Posted on: 08/16/2018

  J Neurooncol. 2018 Aug 10. doi: 10.1007/s11060-018-2956-8. [Epub ahead of print]
5-Aminolevulinic acid fluorescence guided surgery for recurrent high-grade gliomas.
Chohan MO1, Berger MS2.
 
Author information:
1. Department of Neurological Surgery, University of New Mexico, 2211 Lomas Blvd. NE, Albuquerque, NM, 87111, USA. mchohan@salud.unm.edu.

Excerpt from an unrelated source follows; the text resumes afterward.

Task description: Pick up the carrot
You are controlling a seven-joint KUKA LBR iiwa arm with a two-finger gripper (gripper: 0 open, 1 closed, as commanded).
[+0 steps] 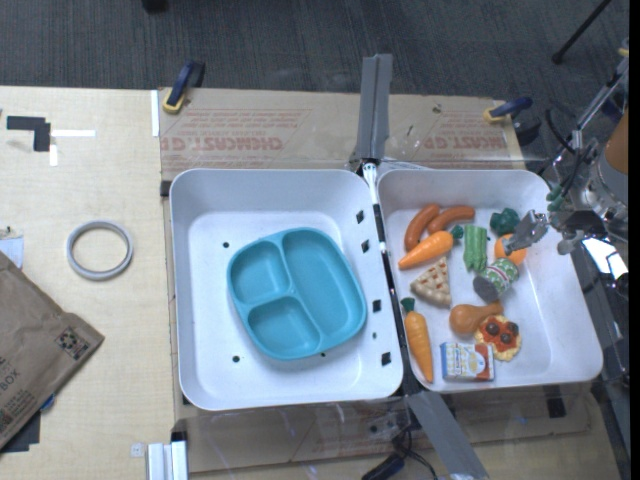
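Gripper (530, 230) at right bin's (585, 328) upper right, above toy food pile; finger state impossible to tell. Carrot (417, 339) lying along right bin's left wall, low, well apart from gripper. Blue tray (296, 293) in left bin (200, 268).

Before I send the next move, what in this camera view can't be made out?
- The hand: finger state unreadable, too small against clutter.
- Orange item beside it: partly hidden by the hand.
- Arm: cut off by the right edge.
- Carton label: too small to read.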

2. Department of Neurological Surgery, University of California, San Francisco, 505 Parnassus Ave. Rm. M779, San Francisco, CA, 94143-0112, USA.
Abstract
INTRODUCTION:
 
Fluorescence guided surgery (FGS) with five-aminolevulinic acid (5-ALA) is expected to revolutionize neurosurgical care of patients with high-grade gliomas (HGG). After the recent landmark FDA approval, this optical agent is now available to neurosurgeons in the United States.
METHODS:
 
This review is designed to highlight the evidence for the use of 5-ALA in recurrent HGG surgery for the neurosurgical community. The manuscript was prepared in accordance with the PRISMA guidelines.
RESULTS:
 
Intra-operatively, a strong fluorescent signal is highly correlated with the presence of cellular tumor in recurrent HGG, giving it a high positive predictive value (PPV). Similar to what is observed in primary HGG surgery, false-negative results can occur if tumor cells do not emit fluorescence. In addition, false-positive fluorescence signals in tissues devoid of tumor cells can be observed more frequently in recurrent HGG compared to the primary setting. However, these areas overwhelmingly contain reactive/regressive tissue, resection of which is unlikely to cause functional deficits. The safety profile of 5-ALA is similarly favorable in primary and recurrent HGG.
CONCLUSIONS:
 
5-ALA FGS is a powerful adjunct in the resection of recurrent HGG with a high PPV and favorable safety profile. It is therefore the authors' opinion to routinely employ this fluorescent agent as a standard of care.